Alternatively, if you don't need any of your notes and you have not used any of the citations in a document, you can export all of your citations into Zotero RDF without notes, clear your library (we'll guide you through this, if that's your choice), and re-import it.
N1:"notes"
toN1:"__ignore"
on line 185)I was thinking that if there is an option to export all, then we could offer that also via URL bar. We could probably do it for PubMed as well.
Our best recommendation would be to use the URL bar icon for import instead of RIS export. You can disable the "attach PDF" option if you don't need the full text, which will speed things up further.
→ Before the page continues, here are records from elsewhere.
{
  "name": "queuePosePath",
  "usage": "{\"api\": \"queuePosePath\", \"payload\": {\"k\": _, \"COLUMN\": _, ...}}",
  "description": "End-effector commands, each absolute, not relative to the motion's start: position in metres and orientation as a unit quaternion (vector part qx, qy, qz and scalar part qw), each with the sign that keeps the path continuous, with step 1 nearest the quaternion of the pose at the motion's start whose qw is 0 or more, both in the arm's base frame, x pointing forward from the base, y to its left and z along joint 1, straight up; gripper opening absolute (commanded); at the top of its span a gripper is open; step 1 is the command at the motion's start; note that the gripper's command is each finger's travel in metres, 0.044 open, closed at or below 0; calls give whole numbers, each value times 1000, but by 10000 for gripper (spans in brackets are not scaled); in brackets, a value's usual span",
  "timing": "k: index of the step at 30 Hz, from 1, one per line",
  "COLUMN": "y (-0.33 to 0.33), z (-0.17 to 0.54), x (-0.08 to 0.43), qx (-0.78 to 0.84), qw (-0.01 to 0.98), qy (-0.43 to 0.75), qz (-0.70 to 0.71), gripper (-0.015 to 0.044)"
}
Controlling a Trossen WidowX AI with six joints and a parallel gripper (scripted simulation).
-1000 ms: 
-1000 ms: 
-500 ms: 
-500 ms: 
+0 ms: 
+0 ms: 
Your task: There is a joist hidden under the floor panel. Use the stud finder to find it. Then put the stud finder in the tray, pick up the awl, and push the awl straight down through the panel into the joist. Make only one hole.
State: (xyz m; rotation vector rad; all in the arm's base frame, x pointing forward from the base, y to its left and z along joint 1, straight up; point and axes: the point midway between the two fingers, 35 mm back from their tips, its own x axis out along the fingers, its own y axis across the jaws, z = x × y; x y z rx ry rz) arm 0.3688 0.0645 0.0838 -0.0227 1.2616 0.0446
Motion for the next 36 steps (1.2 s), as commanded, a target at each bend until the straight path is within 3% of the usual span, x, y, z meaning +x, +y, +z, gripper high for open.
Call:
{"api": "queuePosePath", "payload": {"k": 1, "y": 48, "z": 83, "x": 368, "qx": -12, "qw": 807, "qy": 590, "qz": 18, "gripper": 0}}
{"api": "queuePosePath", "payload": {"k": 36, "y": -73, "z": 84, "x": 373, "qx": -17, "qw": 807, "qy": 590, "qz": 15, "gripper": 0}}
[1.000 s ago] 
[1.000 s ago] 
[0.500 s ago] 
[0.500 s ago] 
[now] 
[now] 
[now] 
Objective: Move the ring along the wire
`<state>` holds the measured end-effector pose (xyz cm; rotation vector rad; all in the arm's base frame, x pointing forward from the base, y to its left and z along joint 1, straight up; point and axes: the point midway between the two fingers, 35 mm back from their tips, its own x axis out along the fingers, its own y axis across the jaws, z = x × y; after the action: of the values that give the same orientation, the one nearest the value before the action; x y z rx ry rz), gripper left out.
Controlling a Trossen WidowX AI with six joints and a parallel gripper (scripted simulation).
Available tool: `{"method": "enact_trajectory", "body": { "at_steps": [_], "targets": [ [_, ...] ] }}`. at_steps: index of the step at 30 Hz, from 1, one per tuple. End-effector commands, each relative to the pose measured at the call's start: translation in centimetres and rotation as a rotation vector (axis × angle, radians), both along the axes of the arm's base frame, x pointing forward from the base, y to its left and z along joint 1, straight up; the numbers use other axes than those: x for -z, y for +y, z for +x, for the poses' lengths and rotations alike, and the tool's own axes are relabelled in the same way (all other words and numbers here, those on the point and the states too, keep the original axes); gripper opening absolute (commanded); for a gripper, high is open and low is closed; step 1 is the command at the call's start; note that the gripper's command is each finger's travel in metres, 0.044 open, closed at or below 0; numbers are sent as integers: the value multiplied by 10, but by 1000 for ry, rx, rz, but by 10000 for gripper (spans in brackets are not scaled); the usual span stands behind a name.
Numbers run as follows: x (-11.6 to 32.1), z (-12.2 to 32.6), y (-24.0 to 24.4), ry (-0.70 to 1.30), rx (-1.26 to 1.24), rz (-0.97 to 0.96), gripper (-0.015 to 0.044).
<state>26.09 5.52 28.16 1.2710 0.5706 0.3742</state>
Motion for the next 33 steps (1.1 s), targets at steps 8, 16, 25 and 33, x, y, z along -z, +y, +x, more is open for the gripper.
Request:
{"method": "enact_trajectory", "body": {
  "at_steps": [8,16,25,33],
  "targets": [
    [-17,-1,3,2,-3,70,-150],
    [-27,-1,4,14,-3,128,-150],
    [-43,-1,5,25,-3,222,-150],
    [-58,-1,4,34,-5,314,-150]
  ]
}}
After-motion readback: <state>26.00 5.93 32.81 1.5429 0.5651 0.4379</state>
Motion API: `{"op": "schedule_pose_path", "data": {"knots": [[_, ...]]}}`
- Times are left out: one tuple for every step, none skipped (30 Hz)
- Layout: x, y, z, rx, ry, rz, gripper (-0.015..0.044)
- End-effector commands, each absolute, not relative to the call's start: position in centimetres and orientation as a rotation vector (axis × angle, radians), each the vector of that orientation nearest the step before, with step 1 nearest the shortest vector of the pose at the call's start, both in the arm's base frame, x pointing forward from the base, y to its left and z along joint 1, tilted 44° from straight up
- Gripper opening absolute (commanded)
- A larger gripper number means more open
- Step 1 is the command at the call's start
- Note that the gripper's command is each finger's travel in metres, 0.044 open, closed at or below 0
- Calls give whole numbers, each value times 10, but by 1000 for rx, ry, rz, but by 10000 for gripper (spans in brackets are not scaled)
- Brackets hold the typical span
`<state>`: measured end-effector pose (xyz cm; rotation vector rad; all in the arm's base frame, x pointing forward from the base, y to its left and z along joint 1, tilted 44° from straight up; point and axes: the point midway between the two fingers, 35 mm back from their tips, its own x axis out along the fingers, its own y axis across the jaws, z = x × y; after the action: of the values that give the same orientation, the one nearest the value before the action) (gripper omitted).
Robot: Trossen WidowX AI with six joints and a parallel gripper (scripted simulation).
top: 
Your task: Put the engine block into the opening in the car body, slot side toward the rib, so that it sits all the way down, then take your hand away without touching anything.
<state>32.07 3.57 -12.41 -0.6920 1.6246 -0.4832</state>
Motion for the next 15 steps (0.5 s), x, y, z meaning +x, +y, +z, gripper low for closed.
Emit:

The 2nd best option would be to modify the RIS import translator as specified by aurimas above. Drastically reducing the number of notes in your library should speed things up a _ton_.
ProQuest is really our only option (which is very unfortunate for a number of reasons) because it is the provider for our university for several of the databases we are using . And it took me ages to get the references out of ProQuest because of having to go page by page and select all records on a page before exporting and with frequent instances where the page would not load. I don't see another option for choosing the contents of the export other than "Citation, Abstract, and Indexing". I have all the RIS files saved though, so maybe this idea about pre-processing the RIS file before importing would work if I start over?
Also, I don't think I need the notes and haven't used the citations in any documents.
It would be great to salvage this existing library if possible. We've already spent a good bit of time merging duplicates. Can you tell me more about the option to export to Zotero RDF?
https://www.zotero.org/support/getting_stuff_into_your_library#web_translators
That won't help you now, though. About RDF: have you been syncing your computer? That would make this harder.
To prepare for using Zotero RDF, click on "Export Library" in the gears menu, select "Zotero RDF" as the format and make sure to unselect notes and, probably, files for the export. The export will take some time and you may get an unresponsive script message (if you do, click continue), so I suggest you let it run while you do something else. Once you have the export, I'd want to hear what aurimas thinks would be the best way to get it back in.
The library you are working on is a group library, correct? Do you have other group libraries? Do you have anything in your personal library?
@Dan, does resetting to/from server work for group libraries?